What is Abstract Art?
- Lynda Lynn
- Jul 21
- 2 min read
Abstract art refers to works which do not represent reality in realistic visual forms and is a deliberate movement away from reality or the norm. Instead, abstract compositions use lines, shapes, gestural strokes, colors or symbols to represent ideas. Abstract art has existed as long as human’s have been alive to create it. In fact, geometric abstract symbols have been found in ancient art.
In abstract art, lines, shapes, textures, forms, colors or patterns are used in different ways for both aesthetic and symbolic meanings. Mid-century Abstract artists did not depict reality as it was but rather as they conceived it to be. In some cases, they reduced meaning to simple lines and forms. The earliest forms of abstraction had references that could be identified and contained thoughts, ideas, feelings or imagination from the artist. Abstraction is not limited to painting, but is found in sculpture, printmaking and other forms of media and performance.

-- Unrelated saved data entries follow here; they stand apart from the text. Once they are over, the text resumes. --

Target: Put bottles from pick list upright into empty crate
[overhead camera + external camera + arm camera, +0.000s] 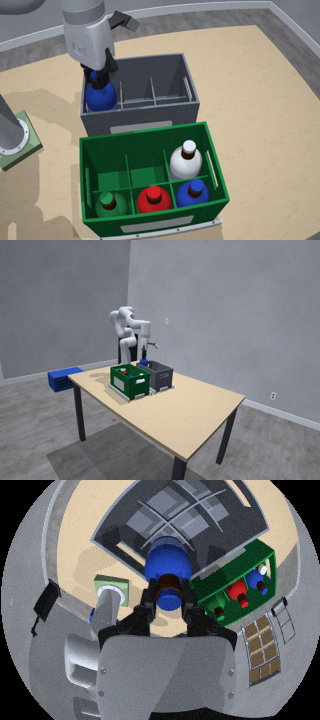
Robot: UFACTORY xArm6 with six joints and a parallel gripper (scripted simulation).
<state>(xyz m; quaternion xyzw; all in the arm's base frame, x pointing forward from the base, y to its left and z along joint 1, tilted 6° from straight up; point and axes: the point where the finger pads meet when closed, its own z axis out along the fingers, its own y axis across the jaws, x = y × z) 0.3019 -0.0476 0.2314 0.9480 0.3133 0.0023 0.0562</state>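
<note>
My gripper is now 9 cm short of the grey crate, 3 cm to the right of it and 16 cm above it. From my hand the other things lie so: green crate: 5 cm ahead, 21 cm to the right, 16 cm below; white-label bottle: 15 cm ahead, 17 cm to the right, 16 cm below; green bottle: 4 cm behind, 24 cm to the right, 16 cm below.
</note>
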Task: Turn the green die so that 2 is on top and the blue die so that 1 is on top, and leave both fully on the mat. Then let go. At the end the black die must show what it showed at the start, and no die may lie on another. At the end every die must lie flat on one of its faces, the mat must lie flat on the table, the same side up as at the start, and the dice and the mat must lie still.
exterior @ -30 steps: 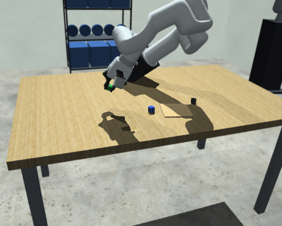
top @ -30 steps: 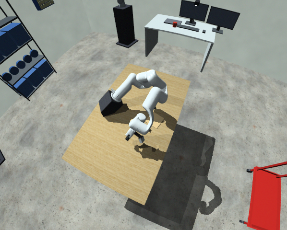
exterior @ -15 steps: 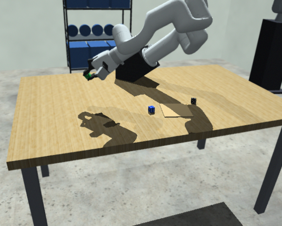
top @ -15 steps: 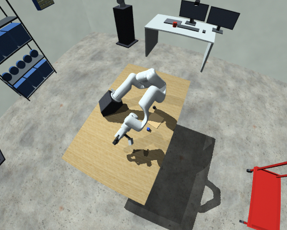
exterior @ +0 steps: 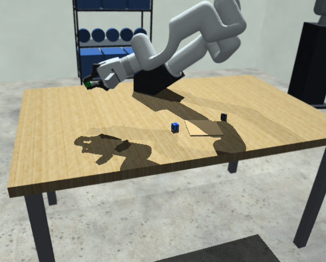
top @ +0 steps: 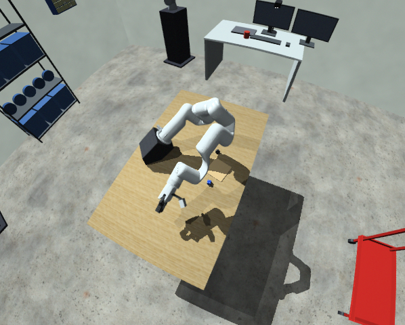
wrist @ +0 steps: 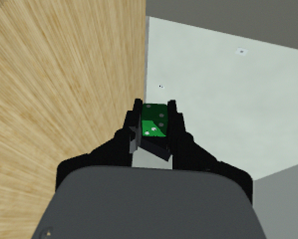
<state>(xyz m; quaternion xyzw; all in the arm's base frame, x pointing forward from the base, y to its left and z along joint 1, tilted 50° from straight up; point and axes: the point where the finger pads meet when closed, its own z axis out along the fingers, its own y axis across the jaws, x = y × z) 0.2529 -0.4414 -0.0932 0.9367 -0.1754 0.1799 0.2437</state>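
Now: the blue die 100 mm ahead of my hand, 350 mm to the left of it and 160 mm below it. The rest, counted from my hand: black die 10 mm ahead, 590 mm to the left, 160 mm below; then tan mat 90 mm ahead, 470 mm to the left, 170 mm below; then green die 10 mm to the right.
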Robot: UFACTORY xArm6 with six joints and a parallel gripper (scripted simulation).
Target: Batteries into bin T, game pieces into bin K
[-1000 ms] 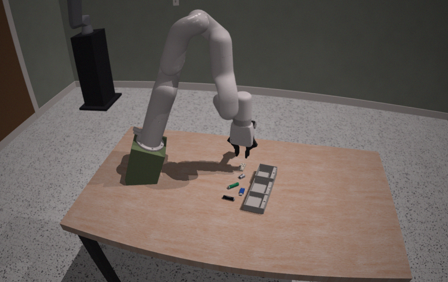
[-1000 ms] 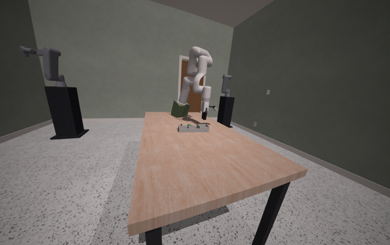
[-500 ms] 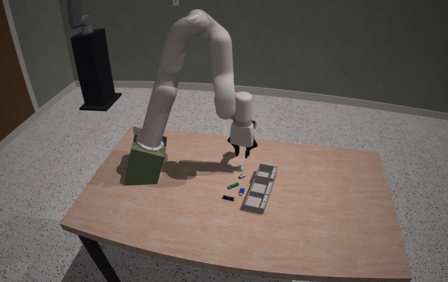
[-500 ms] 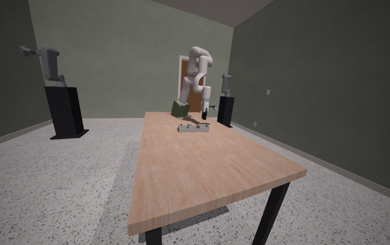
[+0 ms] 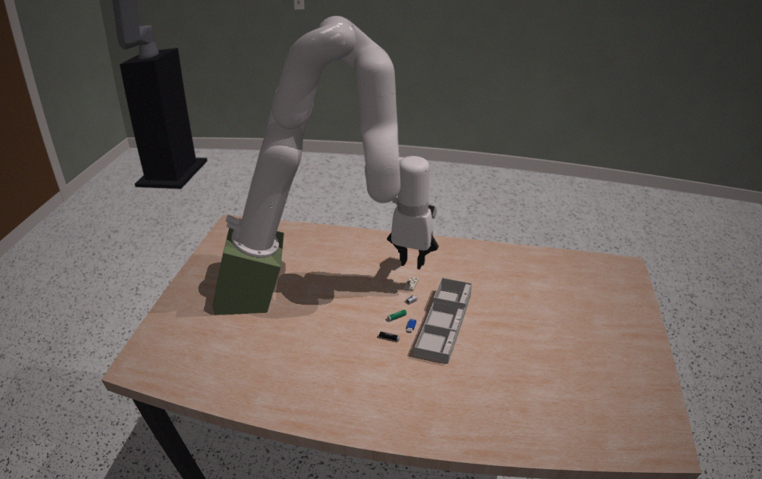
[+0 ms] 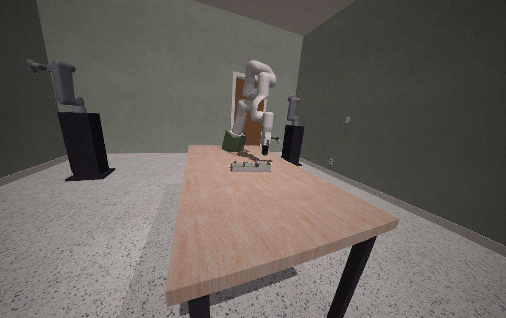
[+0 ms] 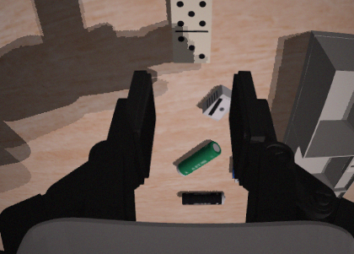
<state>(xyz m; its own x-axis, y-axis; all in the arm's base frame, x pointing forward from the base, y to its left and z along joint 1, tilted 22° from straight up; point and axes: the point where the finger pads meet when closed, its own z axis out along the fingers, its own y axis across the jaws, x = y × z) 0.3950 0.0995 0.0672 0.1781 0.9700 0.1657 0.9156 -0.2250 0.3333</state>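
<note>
The white domino is 8 cm below my hand. Round my hand: green battery (13 cm to the right, 8 cm below, 2 cm behind); then grey object (8 cm below, 7 cm to the right, 1 cm ahead); then blue item (17 cm to the right, 8 cm below, 2 cm ahead).
</note>
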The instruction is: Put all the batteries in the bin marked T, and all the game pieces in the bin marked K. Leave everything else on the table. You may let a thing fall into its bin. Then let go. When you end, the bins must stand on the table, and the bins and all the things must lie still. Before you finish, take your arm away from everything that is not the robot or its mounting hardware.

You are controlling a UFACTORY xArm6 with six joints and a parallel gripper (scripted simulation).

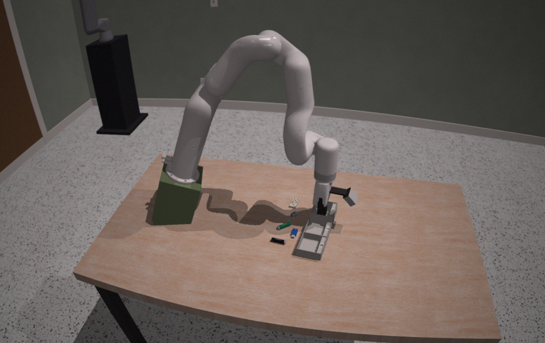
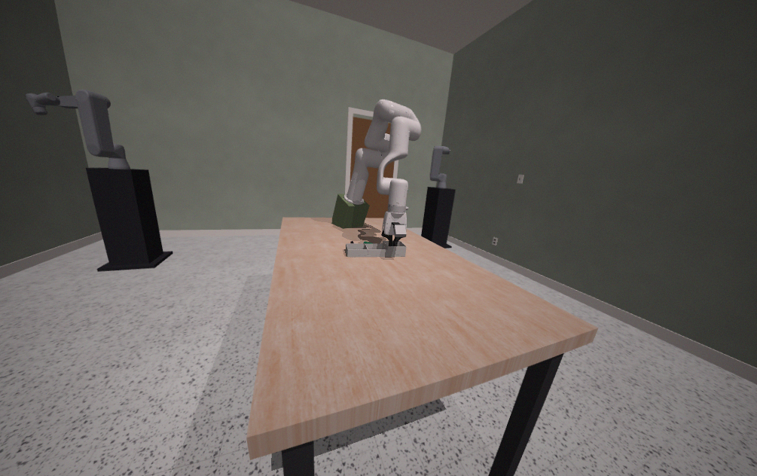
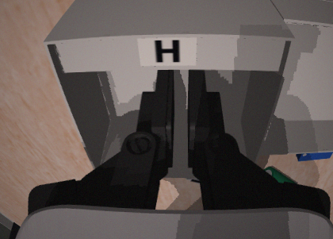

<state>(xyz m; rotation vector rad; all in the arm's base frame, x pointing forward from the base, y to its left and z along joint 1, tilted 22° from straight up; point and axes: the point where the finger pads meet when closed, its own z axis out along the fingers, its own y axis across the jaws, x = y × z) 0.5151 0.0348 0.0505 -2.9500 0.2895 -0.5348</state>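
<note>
Now: the white domino 11 cm behind my hand, 7 cm to the left of it and 3 cm below it. The rest, counted from my hand: bin 1 cm behind, 8 cm to the right, 1 cm below; grey object 10 cm behind, 3 cm below; blue item 9 cm behind, 10 cm to the right, 3 cm below.
</note>
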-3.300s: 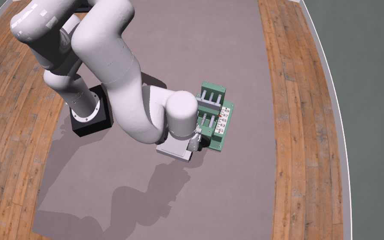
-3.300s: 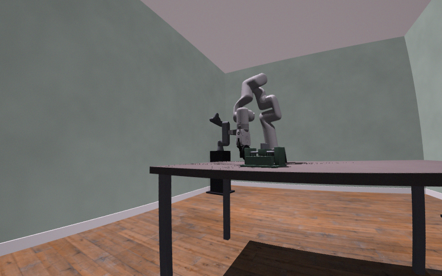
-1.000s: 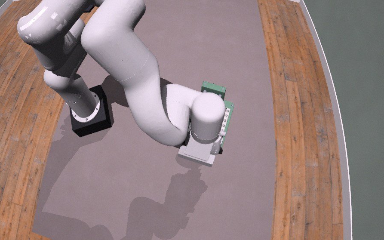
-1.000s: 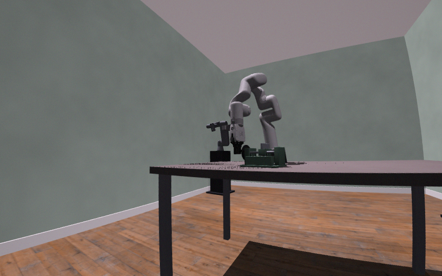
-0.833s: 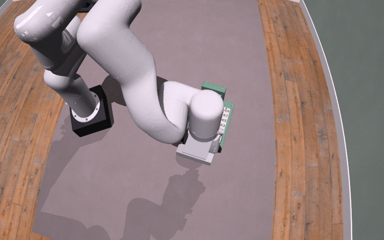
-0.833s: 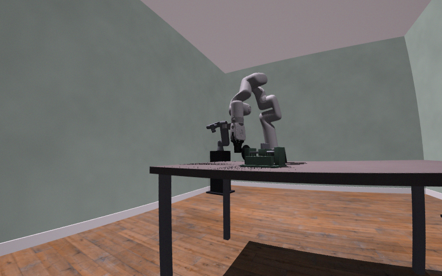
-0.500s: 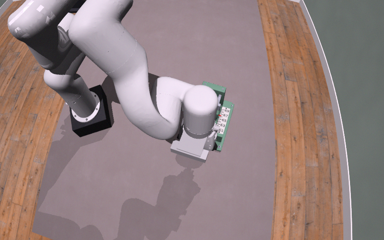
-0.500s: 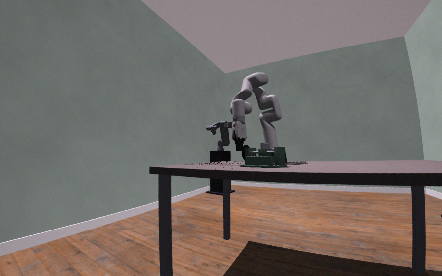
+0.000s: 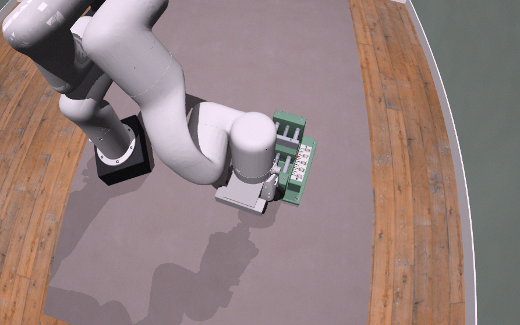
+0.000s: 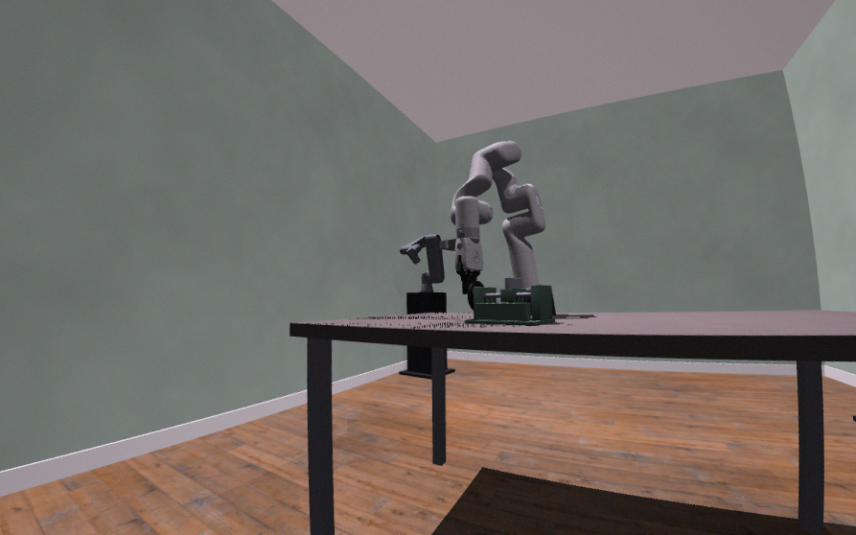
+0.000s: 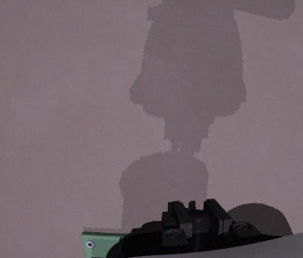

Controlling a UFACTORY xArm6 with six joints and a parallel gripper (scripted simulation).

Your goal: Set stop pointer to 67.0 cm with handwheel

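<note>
My hand is 10 mm short of the black handwheel, 20 mm to the right of it and 10 mm above it. The rest, counted from my hand: stop block: 50 mm ahead, 160 mm to the left, 10 mm below.
</note>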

The term abstraction encompasses art that is not figurative, not objective and non-representational. That means that it typically contains no identifiable figures, objects or representations outside of the lines, shapes and brushstrokes. Also, abstraction as an artistic movement is wide and broad encompassing many different movements and styles that have developed from the late nineteenth century though till today. These movements and styles often overlapped growing into other movements as the artists who pioneered them shifted, evolved, or edited their practices.
Around the turn of the century, previous artistic abstract movements began to develop into what would eventually be high modernism, which contained little to no symbolic reference, or even outside meaning. As the 20th century loomed, abstraction took two distinct courses. Those that sought to represent pure aesthetic forms and those that sought to use abstract forms to represent emotions or expressions.
Eventually, modern abstract art gave way to post-modernism, which reintroduced the figure and symbolic references, as artists and philosophers critiqued the emotionless modernism.
Contemporary art embraces abstract art, figurative art, as well as postmodernist ideas, but has moved away from abstract terminology and towards the notion of conceptual art.
Behind each art is a concept or an idea.